Despite the enormous success of TnT, there has been a constant drumbeat to erode and destroy them. Virtually every year before the legislative session, during the legislative session and throughout the year there are efforts to erode or even wipe out TnT. Some elected officials claim that the process is “too hard” and plead for relief from having to step into the light and make their case to taxpayers. 

The common theme is to build automatic “inflationary” raises so that elected officials can avoid facing the music and put annual property tax hikes on autopilot. Another tactic is to “freeze” the rate so that when property values increase property taxes rise instead of having the rate float down, which it does under TnT to offset the increased values and result in the same amount of taxes being collected. Both tactics strike at the heart of the TnT law and would make it meaningless.

Upside Versus Downside

One other factor that proponents of changing TnT seem to forget is the stability that Truth in Taxation provides to property tax revenues. When sales taxes and income taxes are plummeting in bad economies, because of the way TnT works, property tax revenues are held steady. For example, in the great recession of 2008 to 2010, income tax revenue in Utah dropped 19% and sales tax revenue dropped by 24%. Meanwhile, property taxes held perfectly steady, saving the bacon of counties, cities and school districts that rely on property tax revenue. Property taxes held steady because under TnT, the certified tax rate guarantees a taxing entities previous years property tax revenue plus new growth.
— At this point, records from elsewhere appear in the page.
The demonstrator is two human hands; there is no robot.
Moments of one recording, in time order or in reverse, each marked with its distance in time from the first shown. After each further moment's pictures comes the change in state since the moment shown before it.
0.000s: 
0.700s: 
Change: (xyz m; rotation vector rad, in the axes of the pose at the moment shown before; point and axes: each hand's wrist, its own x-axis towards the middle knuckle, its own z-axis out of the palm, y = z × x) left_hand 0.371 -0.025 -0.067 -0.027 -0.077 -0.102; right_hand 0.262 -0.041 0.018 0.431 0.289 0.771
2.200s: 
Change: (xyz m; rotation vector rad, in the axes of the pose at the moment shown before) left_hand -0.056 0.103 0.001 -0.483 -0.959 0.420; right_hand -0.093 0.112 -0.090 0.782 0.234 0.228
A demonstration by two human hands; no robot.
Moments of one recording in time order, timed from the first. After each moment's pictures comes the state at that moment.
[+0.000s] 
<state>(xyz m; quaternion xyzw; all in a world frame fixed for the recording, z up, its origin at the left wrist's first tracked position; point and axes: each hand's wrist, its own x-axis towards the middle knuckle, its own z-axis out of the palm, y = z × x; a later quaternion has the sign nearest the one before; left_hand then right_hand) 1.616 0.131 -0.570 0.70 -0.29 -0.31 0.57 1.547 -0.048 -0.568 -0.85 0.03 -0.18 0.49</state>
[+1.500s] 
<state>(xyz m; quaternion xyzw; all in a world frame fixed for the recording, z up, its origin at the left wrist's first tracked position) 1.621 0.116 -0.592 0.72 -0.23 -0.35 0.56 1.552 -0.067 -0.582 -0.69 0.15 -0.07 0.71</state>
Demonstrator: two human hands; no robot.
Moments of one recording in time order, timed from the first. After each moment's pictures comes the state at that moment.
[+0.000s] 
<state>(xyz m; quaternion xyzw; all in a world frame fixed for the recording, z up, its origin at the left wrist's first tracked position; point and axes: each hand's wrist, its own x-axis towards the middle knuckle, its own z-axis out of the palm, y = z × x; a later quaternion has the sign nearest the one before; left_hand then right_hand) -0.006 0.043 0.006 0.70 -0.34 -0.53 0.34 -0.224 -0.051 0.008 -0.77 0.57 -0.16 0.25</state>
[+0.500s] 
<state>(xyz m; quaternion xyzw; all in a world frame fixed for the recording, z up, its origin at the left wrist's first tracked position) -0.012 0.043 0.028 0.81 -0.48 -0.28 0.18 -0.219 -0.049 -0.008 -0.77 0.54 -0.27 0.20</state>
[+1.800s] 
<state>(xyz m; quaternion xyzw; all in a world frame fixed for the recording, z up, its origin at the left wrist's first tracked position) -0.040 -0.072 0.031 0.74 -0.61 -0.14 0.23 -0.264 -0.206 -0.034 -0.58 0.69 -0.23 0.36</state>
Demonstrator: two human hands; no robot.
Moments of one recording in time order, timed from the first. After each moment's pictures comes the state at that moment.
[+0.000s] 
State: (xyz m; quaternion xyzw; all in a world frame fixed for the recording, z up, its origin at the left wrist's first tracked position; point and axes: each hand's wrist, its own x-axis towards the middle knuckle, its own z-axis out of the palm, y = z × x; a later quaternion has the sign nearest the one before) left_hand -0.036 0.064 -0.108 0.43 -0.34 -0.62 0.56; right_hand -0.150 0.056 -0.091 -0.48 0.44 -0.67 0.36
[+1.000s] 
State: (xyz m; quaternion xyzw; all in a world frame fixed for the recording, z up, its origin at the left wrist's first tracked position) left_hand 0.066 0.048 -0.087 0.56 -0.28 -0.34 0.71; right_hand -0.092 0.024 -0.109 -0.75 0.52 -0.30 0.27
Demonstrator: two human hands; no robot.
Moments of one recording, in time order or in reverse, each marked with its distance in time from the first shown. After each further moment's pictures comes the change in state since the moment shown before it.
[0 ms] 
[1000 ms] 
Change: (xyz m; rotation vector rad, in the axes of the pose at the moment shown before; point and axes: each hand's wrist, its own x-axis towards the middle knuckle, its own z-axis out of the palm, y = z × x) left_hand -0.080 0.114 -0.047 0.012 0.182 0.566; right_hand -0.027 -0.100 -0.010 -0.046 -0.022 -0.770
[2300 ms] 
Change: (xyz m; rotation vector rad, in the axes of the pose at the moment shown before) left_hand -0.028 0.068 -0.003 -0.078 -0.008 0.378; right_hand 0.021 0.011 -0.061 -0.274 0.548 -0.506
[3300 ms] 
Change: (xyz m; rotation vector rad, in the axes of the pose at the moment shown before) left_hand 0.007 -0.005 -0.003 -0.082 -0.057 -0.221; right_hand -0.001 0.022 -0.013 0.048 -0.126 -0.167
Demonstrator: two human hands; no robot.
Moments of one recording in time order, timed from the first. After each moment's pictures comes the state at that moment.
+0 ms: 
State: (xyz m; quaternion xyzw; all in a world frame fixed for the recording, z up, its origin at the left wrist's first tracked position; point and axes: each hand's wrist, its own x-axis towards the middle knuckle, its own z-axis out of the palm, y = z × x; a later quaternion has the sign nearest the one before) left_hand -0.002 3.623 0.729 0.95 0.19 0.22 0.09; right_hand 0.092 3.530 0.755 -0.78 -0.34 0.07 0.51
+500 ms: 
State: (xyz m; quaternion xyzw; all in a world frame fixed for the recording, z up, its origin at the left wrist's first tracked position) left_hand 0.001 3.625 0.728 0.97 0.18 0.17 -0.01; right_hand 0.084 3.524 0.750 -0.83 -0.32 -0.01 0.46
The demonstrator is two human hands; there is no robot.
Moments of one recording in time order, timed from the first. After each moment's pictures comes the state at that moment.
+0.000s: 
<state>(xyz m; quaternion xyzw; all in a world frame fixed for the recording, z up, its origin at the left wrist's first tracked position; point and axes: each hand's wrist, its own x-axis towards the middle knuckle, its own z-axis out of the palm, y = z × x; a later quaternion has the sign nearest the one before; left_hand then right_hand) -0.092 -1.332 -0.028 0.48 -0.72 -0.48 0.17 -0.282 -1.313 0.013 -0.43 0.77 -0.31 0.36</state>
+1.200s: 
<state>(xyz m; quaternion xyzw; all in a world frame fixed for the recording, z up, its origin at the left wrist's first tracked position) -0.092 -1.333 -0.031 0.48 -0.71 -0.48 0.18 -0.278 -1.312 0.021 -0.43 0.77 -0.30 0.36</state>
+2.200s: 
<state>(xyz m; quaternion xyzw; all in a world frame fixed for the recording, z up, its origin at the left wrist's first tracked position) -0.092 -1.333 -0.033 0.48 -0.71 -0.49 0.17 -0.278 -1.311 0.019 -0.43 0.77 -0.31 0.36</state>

So, it would be wise to remember that since there is no downside in bad economies for the property tax collected by taxing entities, requiring sunshine and transparency for the ability to raise it makes perfect sense.

As the 2020 legislative session approaches your Utah Taxpayers Association will once again be watching closely to make sure policy makers don’t destroy the best property tax system in the nation by trying to “freeze” the rate to sneak in automatic tax increases under the guise of inflation or a desire to avoid public scrutiny and sunshine.



One Response to “Utah’s Property Tax Truth-In-Taxation Law Is Threatened At Home While It Becomes A Model For Other States”

  1. David Ralston says:

    I support keeping the TnT law in place to maintain accountability in the process.